Coverage is a fractional value between 0 and 1 that controls whether failing rows produce Record anomalies (one per row) or a single Shape anomaly (the dataset-level rollup):

  • 1.0 (100%, default): every non-NULL row must match the list. Each failing row produces a Record Anomaly.
  • < 1.0: the check tolerates a fraction of records failing the comparison. When the actual failing fraction exceeds the threshold, a single Shape Anomaly fires for the dataset. No Record Anomalies are produced in this mode.

Lower coverage values are useful when a small known fraction of out-of-vocabulary values is expected (a slow migration, a deprecation window, a legacy import). Use it with care: lowering coverage by 0.5% means a regression introducing failures in up to 0.5% of rows will look identical to the tolerated baseline and won't fire.

The Resulting Anomalies

Record Anomaly

Emitted at 100% coverage, one per failing row.

The field '<field>' has value '<value>', which is not in the list of expected values

Shape Anomaly

Emitted below 100% coverage, one per dataset, when the failing fraction exceeds the tolerance threshold.

For the field '<field>', X.XXX% of N records (K) have values not in the list of expected values
  • X.XXX%: the fraction of evaluated rows that failed the comparison.
  • N: the number of rows evaluated (after the filter, if any).
  • K: the number of rows whose value was non-NULL and not in the list.

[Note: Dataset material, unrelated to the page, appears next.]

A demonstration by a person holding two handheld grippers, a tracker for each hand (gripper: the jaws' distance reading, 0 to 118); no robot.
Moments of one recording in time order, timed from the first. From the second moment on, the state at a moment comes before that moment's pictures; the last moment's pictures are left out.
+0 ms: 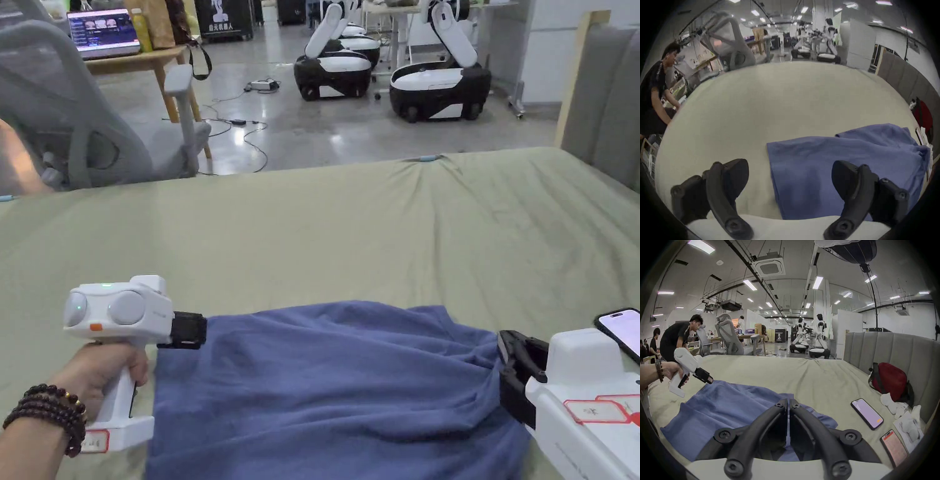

When a filter is set, both messages are followed by [filter: <expression>].

Source Records and How Anomalies Render

When you open the source records for an Expected Values anomaly, the platform highlights only the offending cell for the field the check applies to. Other columns in the same row are rendered normally. This matches how the check semantics work: the violation is about a single field's value, not the entire row.

The Sample Data tables on the Examples page follow the same convention: one row per source record, with only the failing cell visually marked.

Relationship with Other Rule Types

The Expected Values check is most powerful when used together with a small set of complementary rule types:

Rule Type Why pair it with Expected Values
Not Null Expected Values lets NULLs pass. Pair with Not Null on the same field when missing values are also a violation.
Required Values Expected Values asserts that values come from a list (subset). Required Values asserts that the field contains at least the values in a list (superset). They are mirror images: use both when the column must contain every required value and nothing outside the vocabulary.
Matches Pattern Use Matches Pattern when the accepted values follow a regular structure rather than a finite list (for example, SKU-\d{4}). Expected Values is the right tool when the vocabulary is small and enumerable.
Satisfies Expression Use a custom Spark SQL expression when you need case-insensitive matching (lower(field) IN ('o', 'f', 'p')) or any other normalization Expected Values does not perform natively.

The Expected Values check can also be created automatically as an AI Managed check when a Profile operation detects that a column has a small, stable set of distinct values. See the AI Managed Checks Introduction for how AI Managed checks are generated and how editing one converts it to Authored.